Si les banques doivent prendre l’initiative, en plus de tirer parti de l’open banking et de l’analyse des données, il y a d’autres considérations à prendre en compte, notamment :
- Inclusion. Les super-apps offrent toute une série de services ; elles doivent fonctionner pour toute une série de personas et de données démographiques.
- Responsabilité sociale. Les gens sont plus sensibles à l’environnement et s’intéressent au fonctionnement de leurs applis et au respect des meilleures pratiques en matière de durabilité.
- Confidentialité des données. Les consommateurs sont de plus en plus sensibles aux atteintes à la vie privée (en particulier en Occident), de sorte qu’une sécurité robuste et une collecte de données sûre sont essentielles.

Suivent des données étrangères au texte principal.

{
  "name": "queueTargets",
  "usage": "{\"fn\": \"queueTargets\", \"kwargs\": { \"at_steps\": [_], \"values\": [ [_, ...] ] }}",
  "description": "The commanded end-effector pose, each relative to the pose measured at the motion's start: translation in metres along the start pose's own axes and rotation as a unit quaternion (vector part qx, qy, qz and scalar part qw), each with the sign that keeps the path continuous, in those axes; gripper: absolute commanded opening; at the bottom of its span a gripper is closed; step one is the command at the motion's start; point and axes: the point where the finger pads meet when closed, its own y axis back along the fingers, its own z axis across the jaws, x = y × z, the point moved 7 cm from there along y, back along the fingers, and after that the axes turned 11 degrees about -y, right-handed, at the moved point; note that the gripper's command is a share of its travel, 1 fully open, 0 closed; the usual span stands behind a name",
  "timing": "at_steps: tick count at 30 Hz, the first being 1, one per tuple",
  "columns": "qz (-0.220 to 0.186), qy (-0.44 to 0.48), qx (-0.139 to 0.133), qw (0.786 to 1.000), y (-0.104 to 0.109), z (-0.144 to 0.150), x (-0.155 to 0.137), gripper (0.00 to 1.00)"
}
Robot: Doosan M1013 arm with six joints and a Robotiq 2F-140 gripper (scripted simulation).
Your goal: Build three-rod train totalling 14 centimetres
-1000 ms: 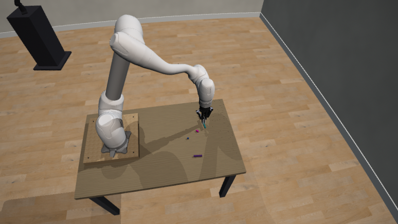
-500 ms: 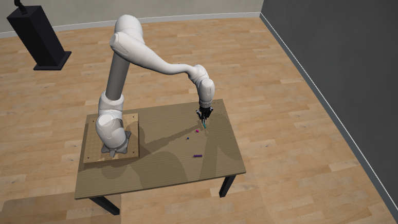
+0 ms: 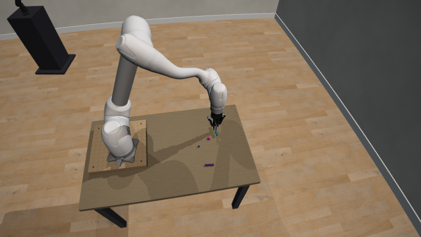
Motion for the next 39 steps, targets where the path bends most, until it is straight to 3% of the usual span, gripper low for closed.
{"fn": "queueTargets", "kwargs": {
  "at_steps": [1, 39],
  "values": [
    [-0.001, 0.002, 0.001, 1.0, -0.0043, -0.0012, -0.002, 0.03],
    [-0.001, 0.002, 0.001, 1.0, -0.0128, -0.0012, -0.002, 0.03]
  ]
}}
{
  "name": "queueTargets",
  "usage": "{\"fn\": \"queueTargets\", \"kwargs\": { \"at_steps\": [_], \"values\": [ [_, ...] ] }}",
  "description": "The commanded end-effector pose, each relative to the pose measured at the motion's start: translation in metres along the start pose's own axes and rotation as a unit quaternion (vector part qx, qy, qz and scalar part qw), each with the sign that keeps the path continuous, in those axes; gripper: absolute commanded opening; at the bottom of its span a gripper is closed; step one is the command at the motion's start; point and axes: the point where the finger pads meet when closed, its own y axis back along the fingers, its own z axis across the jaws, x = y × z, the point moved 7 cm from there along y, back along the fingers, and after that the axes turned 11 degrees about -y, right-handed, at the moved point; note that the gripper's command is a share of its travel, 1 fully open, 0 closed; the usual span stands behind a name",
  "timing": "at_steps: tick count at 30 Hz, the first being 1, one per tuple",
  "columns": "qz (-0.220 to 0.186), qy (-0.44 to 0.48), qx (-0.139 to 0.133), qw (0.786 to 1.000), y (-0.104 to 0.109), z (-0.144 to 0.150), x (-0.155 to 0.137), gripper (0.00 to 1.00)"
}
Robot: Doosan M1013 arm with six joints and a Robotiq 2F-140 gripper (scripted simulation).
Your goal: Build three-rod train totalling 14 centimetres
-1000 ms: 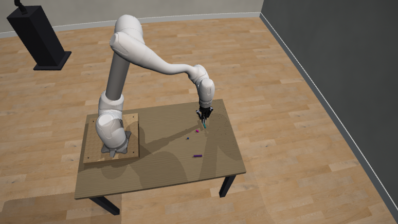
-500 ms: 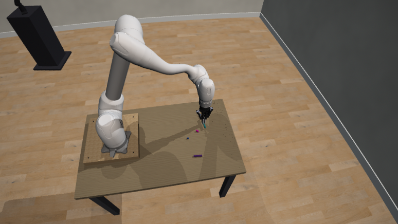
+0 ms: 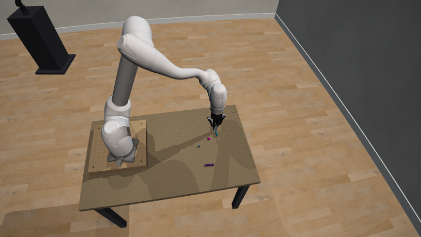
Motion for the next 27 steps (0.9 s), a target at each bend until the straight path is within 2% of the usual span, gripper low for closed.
{"fn": "queueTargets", "kwargs": {
  "at_steps": [1, 27],
  "values": [
    [-0.002, 0.002, 0.002, 1.0, -0.0076, -0.0016, -0.0021, 0.03],
    [-0.002, 0.002, 0.002, 1.0, -0.01, -0.0016, -0.0021, 0.03]
  ]
}}
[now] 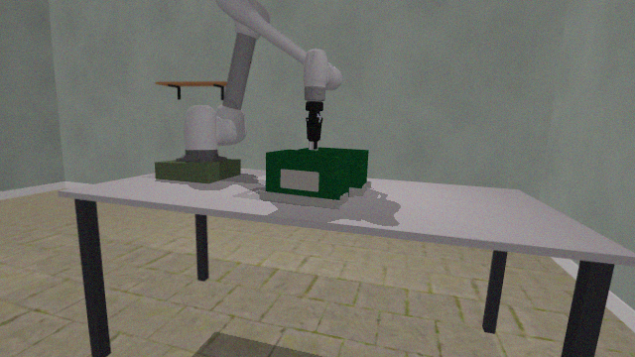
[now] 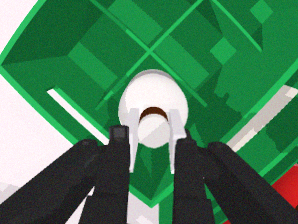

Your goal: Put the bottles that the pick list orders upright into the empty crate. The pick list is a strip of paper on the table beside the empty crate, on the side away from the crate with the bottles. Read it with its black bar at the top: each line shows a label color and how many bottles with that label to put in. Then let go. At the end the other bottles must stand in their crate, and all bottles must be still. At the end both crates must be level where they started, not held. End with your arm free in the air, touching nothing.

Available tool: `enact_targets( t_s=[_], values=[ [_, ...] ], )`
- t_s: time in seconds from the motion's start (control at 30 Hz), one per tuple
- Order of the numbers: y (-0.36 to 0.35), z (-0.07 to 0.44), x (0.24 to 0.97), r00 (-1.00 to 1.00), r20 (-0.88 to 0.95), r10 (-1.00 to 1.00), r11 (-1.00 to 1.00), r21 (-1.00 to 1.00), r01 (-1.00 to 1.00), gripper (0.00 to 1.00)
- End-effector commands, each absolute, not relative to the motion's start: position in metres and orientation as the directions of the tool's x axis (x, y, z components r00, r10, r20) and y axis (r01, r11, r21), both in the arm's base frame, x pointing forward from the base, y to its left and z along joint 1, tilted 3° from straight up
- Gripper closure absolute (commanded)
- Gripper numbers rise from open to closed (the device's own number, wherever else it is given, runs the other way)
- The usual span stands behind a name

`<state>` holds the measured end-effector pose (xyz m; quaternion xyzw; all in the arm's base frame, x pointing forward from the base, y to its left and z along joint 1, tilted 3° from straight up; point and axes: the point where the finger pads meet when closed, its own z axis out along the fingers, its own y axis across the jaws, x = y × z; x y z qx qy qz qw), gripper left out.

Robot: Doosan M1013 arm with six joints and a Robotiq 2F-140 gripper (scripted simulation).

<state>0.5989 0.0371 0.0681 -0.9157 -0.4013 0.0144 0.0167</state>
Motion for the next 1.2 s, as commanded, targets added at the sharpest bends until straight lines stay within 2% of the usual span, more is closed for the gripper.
enact_targets(
  t_s=[0.0, 0.57, 0.6, 1.17],
  values=[
    [0.0401, 0.0648, 0.5972, 0.678, -0.012, 0.735, -0.677, -0.048, 0.734, 1.0],
    [0.0401, 0.0648, 0.5972, 0.678, -0.012, 0.735, -0.677, -0.048, 0.734, 1.0],
    [0.0402, 0.0626, 0.5971, 0.678, -0.012, 0.735, -0.677, -0.048, 0.734, 0.62],
    [0.0402, 0.0626, 0.5971, 0.678, -0.012, 0.735, -0.677, -0.048, 0.734, 0.62]
  ],
)
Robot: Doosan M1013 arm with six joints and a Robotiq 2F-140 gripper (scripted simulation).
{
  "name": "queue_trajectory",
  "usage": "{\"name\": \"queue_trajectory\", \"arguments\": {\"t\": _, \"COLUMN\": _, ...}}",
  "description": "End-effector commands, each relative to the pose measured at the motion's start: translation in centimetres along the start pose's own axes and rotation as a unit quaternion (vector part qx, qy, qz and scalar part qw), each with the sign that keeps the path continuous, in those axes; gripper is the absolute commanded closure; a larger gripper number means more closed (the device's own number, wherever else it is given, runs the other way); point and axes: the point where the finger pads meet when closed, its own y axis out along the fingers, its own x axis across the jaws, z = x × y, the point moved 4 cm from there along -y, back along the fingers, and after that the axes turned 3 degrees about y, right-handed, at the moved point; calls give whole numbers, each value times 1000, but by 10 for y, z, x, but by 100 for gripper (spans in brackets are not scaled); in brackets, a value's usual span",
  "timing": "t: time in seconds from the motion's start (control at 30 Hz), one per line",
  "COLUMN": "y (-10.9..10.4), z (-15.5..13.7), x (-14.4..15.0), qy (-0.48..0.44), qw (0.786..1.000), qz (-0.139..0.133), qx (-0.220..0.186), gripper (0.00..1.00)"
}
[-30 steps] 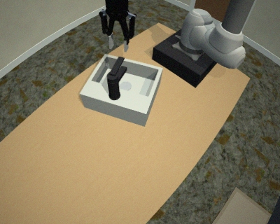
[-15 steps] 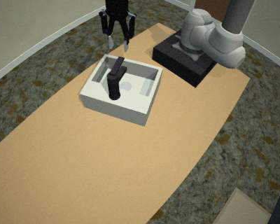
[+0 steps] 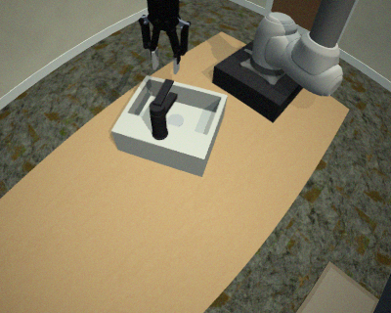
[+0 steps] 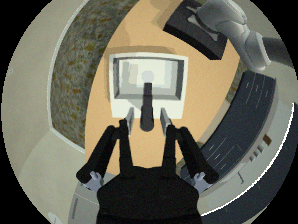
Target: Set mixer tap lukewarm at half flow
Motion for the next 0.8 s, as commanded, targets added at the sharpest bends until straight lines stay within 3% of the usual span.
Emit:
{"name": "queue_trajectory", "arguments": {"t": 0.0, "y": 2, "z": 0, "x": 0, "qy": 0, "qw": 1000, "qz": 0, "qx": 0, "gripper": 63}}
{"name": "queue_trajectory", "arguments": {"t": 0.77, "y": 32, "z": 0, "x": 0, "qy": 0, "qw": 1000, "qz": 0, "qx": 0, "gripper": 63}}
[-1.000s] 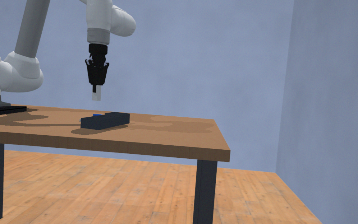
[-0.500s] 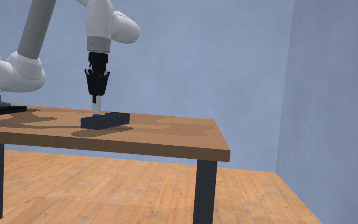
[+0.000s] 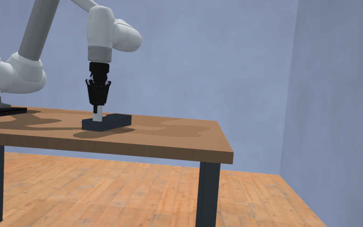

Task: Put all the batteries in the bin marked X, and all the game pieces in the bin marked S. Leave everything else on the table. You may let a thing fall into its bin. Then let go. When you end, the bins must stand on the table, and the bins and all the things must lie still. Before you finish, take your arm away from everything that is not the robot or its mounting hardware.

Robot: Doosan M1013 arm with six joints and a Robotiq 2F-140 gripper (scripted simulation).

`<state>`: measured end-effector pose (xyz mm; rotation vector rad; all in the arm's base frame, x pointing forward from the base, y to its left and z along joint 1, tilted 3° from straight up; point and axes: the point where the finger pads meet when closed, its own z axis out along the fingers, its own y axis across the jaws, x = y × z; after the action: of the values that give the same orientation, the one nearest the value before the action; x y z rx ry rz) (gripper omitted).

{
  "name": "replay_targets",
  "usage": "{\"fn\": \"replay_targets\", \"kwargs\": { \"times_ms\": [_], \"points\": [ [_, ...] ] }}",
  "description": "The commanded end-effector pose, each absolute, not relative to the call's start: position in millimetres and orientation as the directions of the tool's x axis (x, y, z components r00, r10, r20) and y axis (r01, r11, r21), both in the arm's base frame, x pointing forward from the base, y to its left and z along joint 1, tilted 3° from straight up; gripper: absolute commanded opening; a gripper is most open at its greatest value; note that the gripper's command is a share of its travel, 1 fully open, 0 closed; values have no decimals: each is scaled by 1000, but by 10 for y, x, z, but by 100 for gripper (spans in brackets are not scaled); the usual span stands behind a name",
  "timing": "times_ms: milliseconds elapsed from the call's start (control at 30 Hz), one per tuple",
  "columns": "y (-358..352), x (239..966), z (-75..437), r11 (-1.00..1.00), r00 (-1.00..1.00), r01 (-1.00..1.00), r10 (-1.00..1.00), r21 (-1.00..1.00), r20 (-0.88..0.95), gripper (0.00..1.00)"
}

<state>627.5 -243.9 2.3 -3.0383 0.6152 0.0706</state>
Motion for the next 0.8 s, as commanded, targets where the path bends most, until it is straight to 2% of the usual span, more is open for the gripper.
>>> {"fn": "replay_targets", "kwargs": {
  "times_ms": [0,767],
  "points": [
    [-2436,6273,-34,-920,920,-390,-388,-31,-52,5],
    [-2432,6270,-121,-920,920,-390,-388,-31,-52,5]
  ]
}}
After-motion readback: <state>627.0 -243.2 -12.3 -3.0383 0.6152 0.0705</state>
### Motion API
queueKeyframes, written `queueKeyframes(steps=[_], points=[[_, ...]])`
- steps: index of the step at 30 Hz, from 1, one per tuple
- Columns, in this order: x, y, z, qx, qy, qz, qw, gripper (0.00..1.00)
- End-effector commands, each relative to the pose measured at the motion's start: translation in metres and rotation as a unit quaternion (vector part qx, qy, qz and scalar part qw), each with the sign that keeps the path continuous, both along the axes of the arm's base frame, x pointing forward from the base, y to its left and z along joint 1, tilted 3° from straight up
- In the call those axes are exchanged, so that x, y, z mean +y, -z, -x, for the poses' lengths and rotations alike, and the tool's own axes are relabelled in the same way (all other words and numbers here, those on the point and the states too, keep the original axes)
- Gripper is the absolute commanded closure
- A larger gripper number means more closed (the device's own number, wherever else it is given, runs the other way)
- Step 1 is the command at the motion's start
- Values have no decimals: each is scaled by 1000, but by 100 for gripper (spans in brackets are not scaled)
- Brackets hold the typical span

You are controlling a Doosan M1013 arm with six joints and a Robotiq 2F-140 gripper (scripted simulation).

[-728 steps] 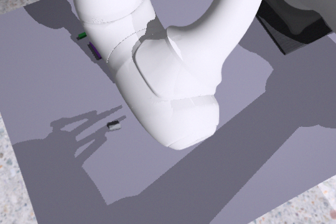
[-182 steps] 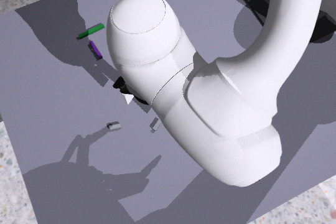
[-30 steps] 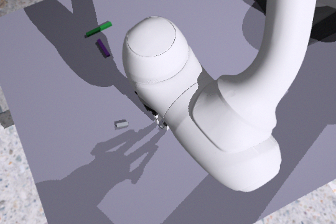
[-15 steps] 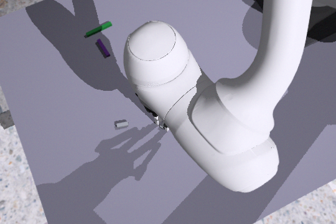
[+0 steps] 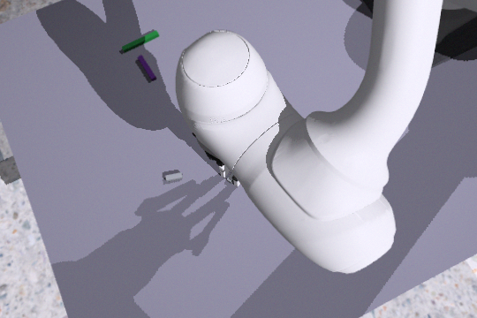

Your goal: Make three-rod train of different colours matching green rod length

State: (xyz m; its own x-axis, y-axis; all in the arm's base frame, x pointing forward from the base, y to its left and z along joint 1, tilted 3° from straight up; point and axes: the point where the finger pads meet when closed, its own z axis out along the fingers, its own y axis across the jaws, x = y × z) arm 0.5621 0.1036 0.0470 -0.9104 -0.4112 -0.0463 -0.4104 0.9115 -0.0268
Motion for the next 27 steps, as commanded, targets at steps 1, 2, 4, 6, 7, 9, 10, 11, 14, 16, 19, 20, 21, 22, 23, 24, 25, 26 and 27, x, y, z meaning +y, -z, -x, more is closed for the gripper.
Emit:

Quelle que soit la voie choisie par les banques – devenir une super-app, collaborer avec une appli existante ou rester indépendantes – elles ont besoin d’une stratégie claire.
Délai de décision pour les banques occidentales
Plateformes unifiées pour de multiples tâches, les super-apps sont pratiques et faciles à utiliser. Parce qu’elles traversent différentes industries, les super-apps ont un accès large et exclusif aux données des utilisateurs. Et à mesure que l’open banking s’impose, les banques ont l’occasion de se lancer dans la course aux super-apps.
Les super-apps font déjà partie de la conversation des banques : selon une étude d’Accenture, la mention des super-apps dans les rapports annuels a été multipliée par plus de six entre 2019 et 2021. Et, comme nous l’avons déjà vu, elles ont certainement décollé dans certaines régions d’Asie.
Pour les banques occidentales, il est essentiel de réfléchir à la manière exacte d’intégrer les super-apps dans leurs stratégies à court, moyen et long terme. En particulier le type de rôle qu’elles choisissent de jouer, qu’il s’agisse d’un acteur du front office, d’un facilitateur de back office ou d’un élément de l’infrastructure réglementée.
Les réponses à toutes ces questions détermineront où les banques investiront et comment le paysage des super-apps évoluera.